Food allergies and sensitivities have been shown to produce a variety of symptoms associated with autism (Focus on Autism and Other Developmental Disabilities 1). It appears that children with autism benefit from diets that are free of gluten and casein. This is possibly because the inability to adequately process these substances can result in disorders such as postpartum psychosis, schizophrenia, and autism (Reichelt & Landmark, 1994). When these processes are not properly metabolized a short chain of amino acids results. They may become active, and behaviors associated with autism result. A small portion of them will cross into the brain causing interference with the signals that account for normal activities. Also many vitamins and minerals have proven to be effective in treating certain behaviors in children with autism because they do not get enough essential nutrients.
Many medications are being tested everyday to find a treatment for the symptoms of autism. Some drugs have been effective for such things as stopping self-inflicted pain and other minor symptoms. None, though, have gotten to the source of the problem like the language deficits. Drug therapy is not one of the widely used treatments for autism because there are better methods that allow for more progress.

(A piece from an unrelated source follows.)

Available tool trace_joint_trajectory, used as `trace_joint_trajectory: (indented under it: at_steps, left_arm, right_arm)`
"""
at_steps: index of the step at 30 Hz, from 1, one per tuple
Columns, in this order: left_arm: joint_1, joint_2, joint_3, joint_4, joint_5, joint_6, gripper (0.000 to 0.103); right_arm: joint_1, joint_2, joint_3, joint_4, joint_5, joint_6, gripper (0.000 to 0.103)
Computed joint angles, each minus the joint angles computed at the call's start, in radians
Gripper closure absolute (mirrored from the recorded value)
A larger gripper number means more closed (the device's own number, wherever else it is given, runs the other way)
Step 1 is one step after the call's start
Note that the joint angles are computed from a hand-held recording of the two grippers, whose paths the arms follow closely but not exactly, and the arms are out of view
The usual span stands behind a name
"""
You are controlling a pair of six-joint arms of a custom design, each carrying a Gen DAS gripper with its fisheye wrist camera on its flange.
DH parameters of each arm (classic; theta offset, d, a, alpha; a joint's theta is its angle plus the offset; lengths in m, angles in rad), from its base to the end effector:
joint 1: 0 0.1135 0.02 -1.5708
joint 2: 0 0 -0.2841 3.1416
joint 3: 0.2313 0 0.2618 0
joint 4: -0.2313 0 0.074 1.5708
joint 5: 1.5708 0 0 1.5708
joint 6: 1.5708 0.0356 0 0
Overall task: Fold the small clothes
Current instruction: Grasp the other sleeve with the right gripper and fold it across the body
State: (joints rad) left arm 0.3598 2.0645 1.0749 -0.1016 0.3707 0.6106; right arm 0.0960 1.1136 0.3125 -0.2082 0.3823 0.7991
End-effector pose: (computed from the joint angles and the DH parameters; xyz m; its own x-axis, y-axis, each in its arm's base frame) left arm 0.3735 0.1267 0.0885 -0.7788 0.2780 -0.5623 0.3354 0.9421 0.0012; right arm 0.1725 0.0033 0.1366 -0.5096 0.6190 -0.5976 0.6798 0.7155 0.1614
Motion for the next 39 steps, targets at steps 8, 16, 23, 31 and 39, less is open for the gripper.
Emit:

There are still many unanswered questions about autism and its treatments. Sometimes the symptoms can lessen or disappear as the child ages. The majority of people however, will continue to show symptoms throughout their lives.
There is not one sure treatment for every person with autism, since every person may have different symptoms. What works for one person may or may not work for another and it is imperative to talk with a doctor about what treatment option will work best with a certain combination of symptoms. Although this is a debilitating disorder, individuals who find the right treatment plan for themselves can lead a normal life.
Adams, Lynn, and Susan Conn. Nutrition and its Relationship to Autism. Focus on Autism and Other Developmental Disabilities 12 (1997) : 53-59.
Kazdin, Alan E. Replication and Extension of Behavioral Treatment of Autistic Disorder. American Journal on Mental Retardation 97 (1993) :377-380.
Lovaas, Ivar. Autism: A New Behavioral Treatment. The Harvard Medical School Mental Health Letter 1989: n. pag. Online. Internet. 31 Mar. 1998. Available: www.mentalhealth.com/mag1/p5h-aut2.html
Quinn, Colleen, Brenda Swaggart, et al. Implementing Cognitive Behavior Management Programs for Persons with Autism: Guidelines for Practitioners. Focus on Autistic Behavior 9 (1994) : 1-14.